The laboratory shelves were crammed with scores of bottles, the inspiring—or depressing—results of years of work, depending on your point of view. The Plant had gone to seed, and we had swept every tiny fleck into a labeled envelope, which had then been placed in a labeled jar, which had then been locked in the library cabinet. The room smelled of pecans, must, and mouse. I would have to appoint one of the Outside Cats to clear the mice out. Granddaddy opened his log book and riffled through it in the gloom, his thick yellow fingernail running down the columns.

“Here it is, the one with your notation. Number 437, on the twenty-first of July. I wonder where we put it?” You’d think it would be difficult to lose an oak barrel, even a small one, in the laboratory, but the space had become so crowded with failed samples and the detritus of various old and new experiments that it took a few minutes of pawing through it all before we located it buried deep under one of the counters.

“Ah,” said Granddaddy. “Careful, we don’t want to disturb any sediment. Let’s see how it looks first.”

I lit all the hanging lamps while Granddaddy cleared a spot on the counter and gently placed the barrel on it. He tapped the barrel and turned the wooden spigot, spilling a couple of inches of warm golden-brown liquid into a clean glass. He raised the glass and held it up before the brightest lamp, handling it as if it were nitroglycerin. He inspected it, both with his spectacles and then without. The glass glowed. But I knew that no matter how good the stuff might be, no matter how successful the run, it was death to practically-twelve-year-olds.

“No real sediment to speak of,” he said.

“Is that good?”

“I believe it to be a good sign. I don’t remember ever drinking a glass of good bourbon with any particulate matter floating in it, do you? What do you think of this color?”

“It’s nice. It’s the same color as Mother’s amber beads. Is it supposed to look like that?”

“It’s hard to say,” he said. “We are crossing the bar of distillery without a pilot.” He looked at me, and I could see the explorer’s excitement stirring beneath his calm expression.

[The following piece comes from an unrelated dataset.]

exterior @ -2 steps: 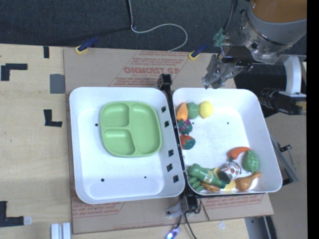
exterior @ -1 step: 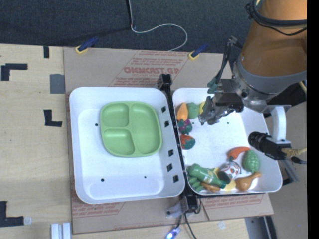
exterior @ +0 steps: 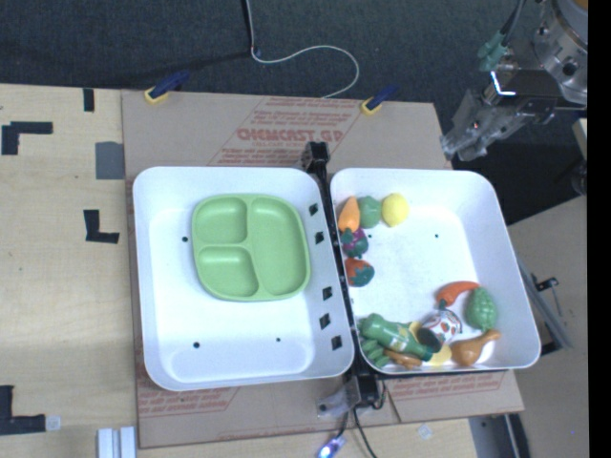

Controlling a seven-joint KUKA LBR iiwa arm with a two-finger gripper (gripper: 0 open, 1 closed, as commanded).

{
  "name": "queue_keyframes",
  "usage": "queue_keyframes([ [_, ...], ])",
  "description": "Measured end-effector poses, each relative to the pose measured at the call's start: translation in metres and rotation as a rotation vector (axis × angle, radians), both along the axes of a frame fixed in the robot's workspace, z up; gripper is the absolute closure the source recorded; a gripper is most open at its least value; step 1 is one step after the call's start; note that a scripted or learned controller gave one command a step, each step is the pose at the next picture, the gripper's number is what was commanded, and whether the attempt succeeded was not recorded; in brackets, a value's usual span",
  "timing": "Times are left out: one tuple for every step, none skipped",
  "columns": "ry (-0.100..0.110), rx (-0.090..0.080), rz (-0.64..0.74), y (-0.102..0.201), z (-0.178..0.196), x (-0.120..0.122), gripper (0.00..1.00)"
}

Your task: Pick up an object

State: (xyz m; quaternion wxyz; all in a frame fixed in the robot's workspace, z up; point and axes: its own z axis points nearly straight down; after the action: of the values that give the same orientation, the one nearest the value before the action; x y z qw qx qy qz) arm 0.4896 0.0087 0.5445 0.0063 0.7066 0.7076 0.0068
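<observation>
Yellow round plastic toy fruit (exterior: 394, 209) sits at the far left of the right white bin (exterior: 482, 191), nearest the end effector (exterior: 468, 136). That grey end effector hovers beyond the bin's far right corner, carrying nothing; its opening cannot be told.

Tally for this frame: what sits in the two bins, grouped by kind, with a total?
Green divided plate, left bin: 1
Yellow ball-like toy, right bin: 1
Other toy food pieces, upper cluster: about 3
Toy food pieces, lower cluster: about 6, overlapping, count uncertain
Total: about 11
</observation>
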Motion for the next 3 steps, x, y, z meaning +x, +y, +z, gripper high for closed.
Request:
queue_keyframes([
  [0.02,-0.001,0.004,0.047,-0.01,-0.006,1.0],
  [0.02,-0.001,0.003,0.085,-0.01,-0.006,1.0],
  [0.02,0.0,0.004,0.131,-0.01,-0.006,1.0],
])
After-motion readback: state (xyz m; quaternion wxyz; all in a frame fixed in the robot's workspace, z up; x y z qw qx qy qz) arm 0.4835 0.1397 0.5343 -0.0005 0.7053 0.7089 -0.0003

“Let’s see how it smells,” he said, lifting the glass to his nose. He took a tentative sniff, as if it might be noxious smelling salts. Then he inhaled deeply. He looked gratified and held it out to me. I shied like a nervous pony. He’d nearly killed me before, and he’d forgotten about it. My feelings were hurt.

“Um,” I said, “you’re not going to make me drink any of it, are you? You do remember what happened last time, don’t you?”

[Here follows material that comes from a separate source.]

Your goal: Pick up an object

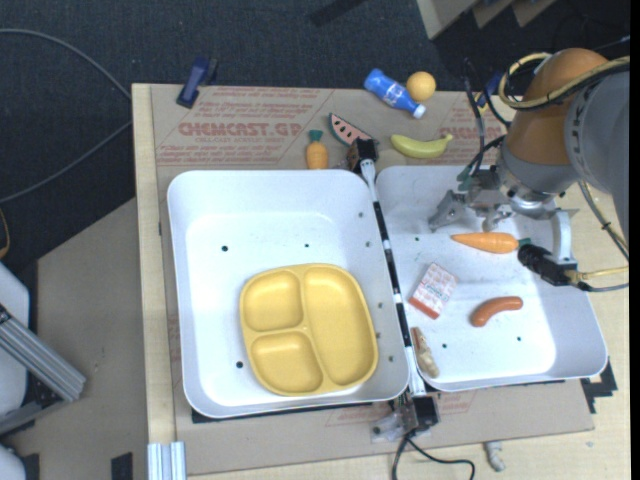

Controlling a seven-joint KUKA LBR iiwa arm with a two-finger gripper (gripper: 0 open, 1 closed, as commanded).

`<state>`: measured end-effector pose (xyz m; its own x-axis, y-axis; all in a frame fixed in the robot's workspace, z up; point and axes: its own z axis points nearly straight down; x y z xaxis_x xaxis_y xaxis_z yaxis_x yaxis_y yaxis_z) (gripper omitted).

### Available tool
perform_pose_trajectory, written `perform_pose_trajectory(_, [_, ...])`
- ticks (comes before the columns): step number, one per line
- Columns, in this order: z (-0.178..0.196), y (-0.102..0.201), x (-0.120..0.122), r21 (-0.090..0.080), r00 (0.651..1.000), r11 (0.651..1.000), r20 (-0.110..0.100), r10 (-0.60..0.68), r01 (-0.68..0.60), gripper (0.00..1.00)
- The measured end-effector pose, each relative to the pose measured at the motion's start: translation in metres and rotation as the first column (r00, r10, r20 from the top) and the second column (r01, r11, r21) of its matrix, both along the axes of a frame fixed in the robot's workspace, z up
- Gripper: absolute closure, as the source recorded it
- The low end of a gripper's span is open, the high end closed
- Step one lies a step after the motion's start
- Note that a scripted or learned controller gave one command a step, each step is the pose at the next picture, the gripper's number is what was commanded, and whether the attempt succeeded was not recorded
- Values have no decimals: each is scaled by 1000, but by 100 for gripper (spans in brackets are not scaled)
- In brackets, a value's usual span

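Seen from above at a slant, two shallow white bins sit side by side on a brown board. The left bin (200, 218) holds a yellow divided plate (306, 327) with three compartments, lying toward its near side. The right bin (570, 338) holds an orange toy carrot (485, 241) near its far side, a small red and white packet (434, 290) nearer the dividing edge, a toy sausage (497, 310) to the right of the packet, and a small brownish item (425, 354) at the near left edge, too small to identify.

The grey arm with its orange band reaches in from the right, and its gripper (470, 203) hangs over the far part of the right bin, just beyond the carrot. Whether it touches the carrot, and how its grasp stands, cannot be told from this angle.

On the board beyond the bins lie a toy banana (421, 146), a blue bottle (392, 92), a small orange ball (422, 85), a watermelon slice (346, 128) and a tiny orange fruit (317, 154).
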<state>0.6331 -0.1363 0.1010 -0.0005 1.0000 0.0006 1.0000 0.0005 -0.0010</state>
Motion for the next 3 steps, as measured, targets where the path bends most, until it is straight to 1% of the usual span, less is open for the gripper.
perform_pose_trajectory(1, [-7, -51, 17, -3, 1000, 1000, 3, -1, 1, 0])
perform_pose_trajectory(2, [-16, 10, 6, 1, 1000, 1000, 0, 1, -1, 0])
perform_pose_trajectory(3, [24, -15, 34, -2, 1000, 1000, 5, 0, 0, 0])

He saw the look on my face and said, “Ah, no, you’re absolutely right. Dreadful. We mustn’t let that happen again. You don’t need to drink it. Just tell me if you like the way it smells.”

I took the glass from him and stuck my nose into it. A powerful pecan essence wafted into my face, not at all unpleasant, considering how sick I was of pecans. “It smells like Viola’s pie,” I said.

“Ah,” he said, “here comes the real test.” He saluted me with the glass and said, “To your good health, Calpurnia, my companion in sailing uncharted waters.” He took a good mouthful.

I still remember the look on his face as if it were yesterday. The spasm of surprise. Followed by a long, contemplative gaze fixed somewhere in the middle distance. Then, a slow smile.